TASK ITEM> Go through the data and copy every line exactly, but not the images.

SUPPLIED INFORMATION>
------------------------

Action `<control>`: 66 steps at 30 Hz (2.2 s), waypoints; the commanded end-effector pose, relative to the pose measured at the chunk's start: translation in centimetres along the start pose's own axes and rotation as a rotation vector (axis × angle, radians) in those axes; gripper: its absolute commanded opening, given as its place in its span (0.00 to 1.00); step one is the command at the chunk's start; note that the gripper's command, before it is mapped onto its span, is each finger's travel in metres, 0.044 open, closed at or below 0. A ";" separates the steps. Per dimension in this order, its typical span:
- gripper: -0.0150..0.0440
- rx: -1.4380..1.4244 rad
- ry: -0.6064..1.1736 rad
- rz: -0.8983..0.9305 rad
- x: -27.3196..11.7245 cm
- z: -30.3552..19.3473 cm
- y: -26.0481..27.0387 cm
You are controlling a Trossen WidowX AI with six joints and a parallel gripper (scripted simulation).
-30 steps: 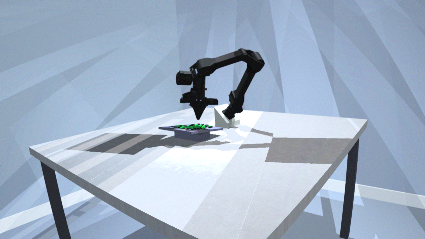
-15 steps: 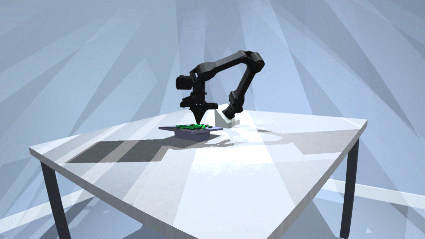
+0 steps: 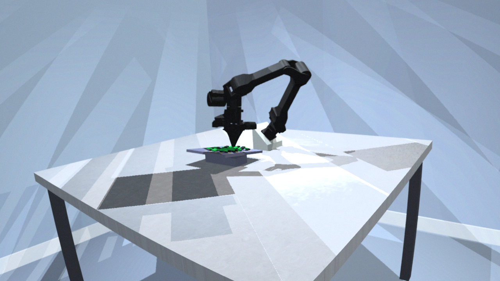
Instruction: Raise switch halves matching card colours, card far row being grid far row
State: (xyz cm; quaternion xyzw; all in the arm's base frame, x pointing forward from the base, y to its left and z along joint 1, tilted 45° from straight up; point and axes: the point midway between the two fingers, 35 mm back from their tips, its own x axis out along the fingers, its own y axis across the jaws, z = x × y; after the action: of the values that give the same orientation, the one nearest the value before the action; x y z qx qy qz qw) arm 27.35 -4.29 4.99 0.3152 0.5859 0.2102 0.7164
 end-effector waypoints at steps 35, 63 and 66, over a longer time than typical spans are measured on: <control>0.25 0.004 -0.001 0.006 0.4 0.0 0.0; 0.25 0.004 -0.001 0.006 0.8 0.0 0.0; 0.25 0.002 -0.010 -0.001 -1.7 0.1 -0.1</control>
State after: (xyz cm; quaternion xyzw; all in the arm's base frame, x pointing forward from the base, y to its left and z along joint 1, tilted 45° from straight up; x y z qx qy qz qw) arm 27.23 -4.16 4.99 0.3189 0.5876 0.2122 0.7128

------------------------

PROBLEM SOLUTION>
Action `<control>`: 66 steps at 30 Hz (2.2 s), waypoints; the commanded end-effector pose, relative to the pose measured at the chunk's start: translation in centimetres along the start pose's own axes and rotation as a rotation vector (axis × angle, radians) in those axes; gripper: its absolute commanded opening, given as its place in its span (0.00 to 1.00); step one is the command at the chunk's start; note that the gripper's command, before it is mapped onto its span, is each finger's travel in metres, 0.044 open, closed at or below 0. A ";" separates the steps. Per dimension in this order, its typical span:
- gripper: -0.0150..0.0440
- rx: -1.4380..1.4244 rad
- ry: -0.6064..1.1736 rad
- rz: -0.8983..0.9305 rad
- x: -27.3196..11.7245 cm
- z: -30.3552..19.3473 cm
- y: -26.0481..27.0387 cm
You are controlling a Trossen WidowX AI with six joints and a parallel gripper (scripted simulation).
-30 steps: 
-15 steps: 
+0 steps: 
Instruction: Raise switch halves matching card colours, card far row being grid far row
State: (xyz cm; quaternion xyzw; all in the arm's base frame, x pointing forward from the base, y to its left and z along joint 1, tilted 45° from straight up; point and axes: the point midway between the two fingers, 35 mm back from their tips, its own x axis out along the fingers, its own y axis across the jaws, z = x × y; after the action: of the values that give the same orientation, the one nearest the value before the action; x y z qx qy qz qw) arm 27.35 -4.29 4.99 0.3152 0.5859 0.2102 0.7164
 end-effector waypoints at steps 35, 63 and 66, over a longer time than typical spans are measured on: <control>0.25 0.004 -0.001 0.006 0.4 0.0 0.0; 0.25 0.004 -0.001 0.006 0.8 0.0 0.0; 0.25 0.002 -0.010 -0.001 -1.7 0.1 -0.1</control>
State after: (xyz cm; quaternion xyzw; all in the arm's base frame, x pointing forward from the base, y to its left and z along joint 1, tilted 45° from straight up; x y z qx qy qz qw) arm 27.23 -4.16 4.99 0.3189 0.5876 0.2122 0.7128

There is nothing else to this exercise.